Components that we passed around in class include:
- floppy disks of various sizes
- a floppy disk drive
- some platters from an old hard drive
- a newer hard drive
- a couple types of magnetic tapes
What all the disks and tapes have in common: bits are stored as magnetic charges. The charges are stable yet can
be changed later if desired. They can be used for long term read/write storage.
By contrast, RAM is volatile. When the power is turned off, it loses all its values.
Magnetic Disk Storage
- disks are rotating devices. Typical hard drive rotates at 5400 or 7200 RPM
- Data are stored in concentric circles. Each such circle is called a track.
- there are also dividing lines that radiate out from the center to the edge. These divide the disk
surface into sectors.
- the surface is thus sliced up into slightly curved rectangles
- a specific address on the disk is identified by its track number and sector number combined
- the read/write head is mounted on an arm which can slide back and forth from the edge of a disk
toward its center. This movement selects the track. The rotating disk allows access to the desired sector.

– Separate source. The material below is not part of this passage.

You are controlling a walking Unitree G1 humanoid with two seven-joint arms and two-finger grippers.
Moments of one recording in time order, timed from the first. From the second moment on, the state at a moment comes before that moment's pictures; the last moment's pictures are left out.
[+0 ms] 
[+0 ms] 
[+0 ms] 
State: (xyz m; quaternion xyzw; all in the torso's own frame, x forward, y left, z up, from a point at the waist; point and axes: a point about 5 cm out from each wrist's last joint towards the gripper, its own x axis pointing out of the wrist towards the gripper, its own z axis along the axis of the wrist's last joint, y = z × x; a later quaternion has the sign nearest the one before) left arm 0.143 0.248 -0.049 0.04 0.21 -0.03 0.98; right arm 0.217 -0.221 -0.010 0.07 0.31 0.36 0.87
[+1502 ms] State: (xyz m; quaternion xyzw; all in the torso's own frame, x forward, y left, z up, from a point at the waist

- the disk is thus a random access device too
- hard drives normally have 2 or more platters that allow multiple
bits to be read/written at once.
- disk storage is usually characterized by its capacity, expressed in MB or GB, or perhaps TB (terabytes, or trillions of bytes)
- it is secondarily characterized by rotational or data access speed
Magnetic Tape storage
- data are stored as magnetic charges on ribbons of tape
- one piece of data is stored across the width of the tape
- tapes are sequential access, not random, because to get from address X to address Y, every address on the ribbon
between X and Y has to pass across the read/write head.

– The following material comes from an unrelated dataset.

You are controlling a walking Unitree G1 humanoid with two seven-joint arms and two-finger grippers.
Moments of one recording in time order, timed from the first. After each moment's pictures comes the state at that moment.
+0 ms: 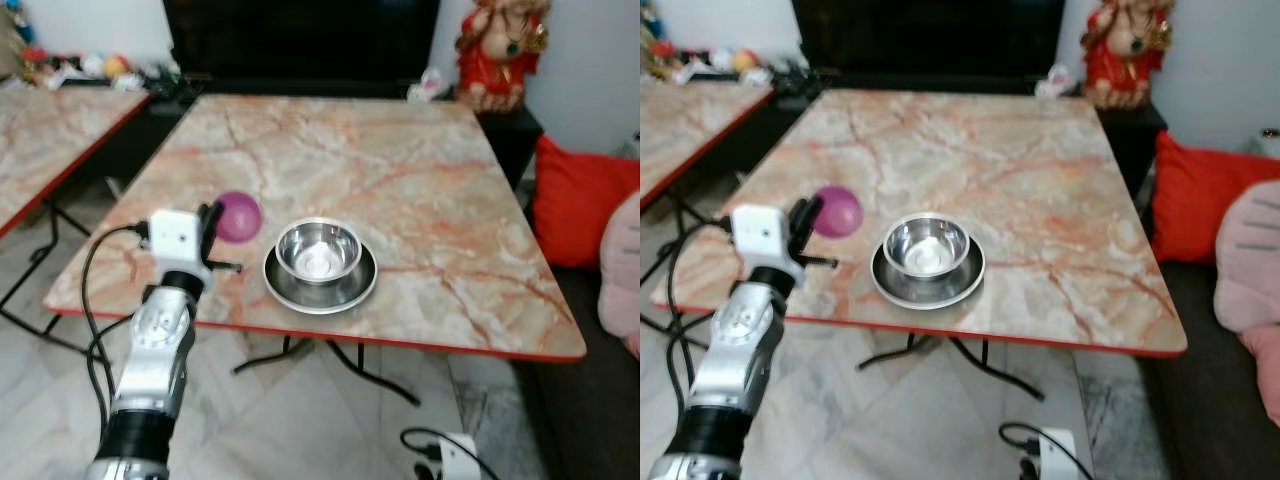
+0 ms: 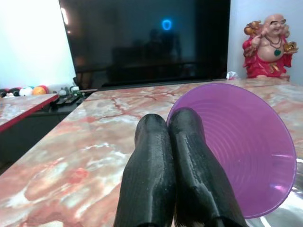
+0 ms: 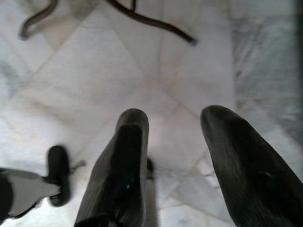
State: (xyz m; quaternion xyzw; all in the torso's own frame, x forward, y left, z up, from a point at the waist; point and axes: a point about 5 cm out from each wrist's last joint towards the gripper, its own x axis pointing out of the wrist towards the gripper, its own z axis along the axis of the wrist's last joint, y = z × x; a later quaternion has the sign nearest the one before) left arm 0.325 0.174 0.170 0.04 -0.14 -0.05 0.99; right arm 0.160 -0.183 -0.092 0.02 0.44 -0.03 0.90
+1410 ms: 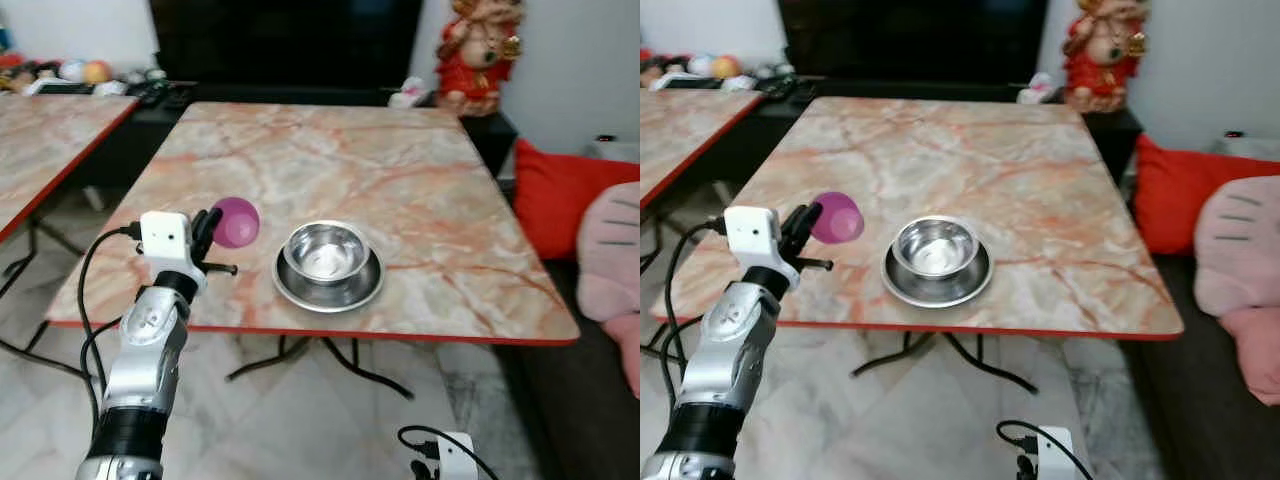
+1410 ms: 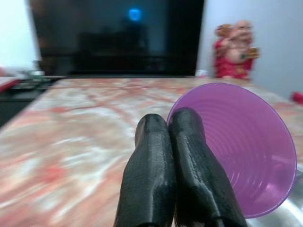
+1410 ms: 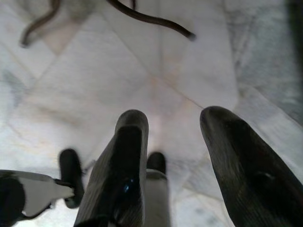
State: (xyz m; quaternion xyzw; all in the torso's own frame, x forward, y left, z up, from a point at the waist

- tapes permit slower access than disks
- tapes are cheaper per unit of storage than disks, so tapes used for backup and long term storage
Optical storage
Distinguish from disks in that
- data are read and written using lasers (concentrated light beams) rather than magnetic devices
- data are stored as physical "pits", with a pit representing 1 and no-pit representing 0
- thus it is fundamentally harder to write than it is to read
- hard disks have much higher capacity per square inch of surface
- hard disks are also much less portable
Currently used optical storage media include:
- CD-ROM : Compact Disc - Read Only Memory
- CD-R : Compact Disc - Recordable (write once)
- CD-RW : Compact Disc - Re-Writable
- DVD-ROM : Digital Versatile Disc - Read Only Memory
- DVD-R, DVD+R : Digital Versatile Disc - Recordable (write once)

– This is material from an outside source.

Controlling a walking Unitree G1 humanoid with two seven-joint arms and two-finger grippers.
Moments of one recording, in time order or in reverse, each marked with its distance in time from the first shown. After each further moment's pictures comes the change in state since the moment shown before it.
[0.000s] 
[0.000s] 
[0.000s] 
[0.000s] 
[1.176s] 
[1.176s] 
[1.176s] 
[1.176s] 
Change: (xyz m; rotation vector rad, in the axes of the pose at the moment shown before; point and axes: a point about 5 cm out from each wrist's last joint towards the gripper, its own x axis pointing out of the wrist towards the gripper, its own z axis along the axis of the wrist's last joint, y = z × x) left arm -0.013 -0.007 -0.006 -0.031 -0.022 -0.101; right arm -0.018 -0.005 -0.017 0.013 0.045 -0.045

- DVD-RW, DVD+RW : Digital Versatile Disc - Re-Writable
The data are stored on a reflective substrate beneath a protective clear plastic
surface. A laser shines down onto the surface and the beam is either reflected
back strongly or weakly. Strong reflection means flat or 0, weather means pitted
or 1.
- To handle "-ROM" operations requires only a weak laser to detect pit/no-pit.
- To handle "-R" operations requires a second stronger laser to "burn" pits
- To handle "-RW" operations requires a third laser (stronger than read, weaker than write) to "erase" pits
- There are several competing DVD writeable and re-writable formats, so be wary
The drive itself may be compatible with a combination of media (e.g. DVD+RW drive can also read and
write CD formats) Optical drives are also characterized by reading and recording speed.
- Because the media are removable (like floppies) their capacities are fixed.
- CDs hold about 650 MB of data. The basic DVD holds 4.7 GB (more focused laser) but this can be doubled by using a second
layer or both sides, and quadrupled by using both.
- CD drive read speeds are rated as a multiple of how much faster it reads data compared to the
first generation of CD drives (150 KB per second). A "32X CD-ROM" reads data up to 32 times faster than the original drives.
- CD-RW drives often have three sets of "X" speeds, listing, in order, the recording speed for CD-Rs,
the recording speed for CD-RWs, and the read speed (e.g. 6X/4X/24X).
Solid state storage
Commonly known as "flash memory". They are solid state (no moving parts)
and resemble RAM but are not volatile. They are re-writable, like a CD-RW. Their
most common use is in digital cameras. They are also used in portable USB storage devices
called, variously, "flash drives", "stick drives", "thumb drives", etc.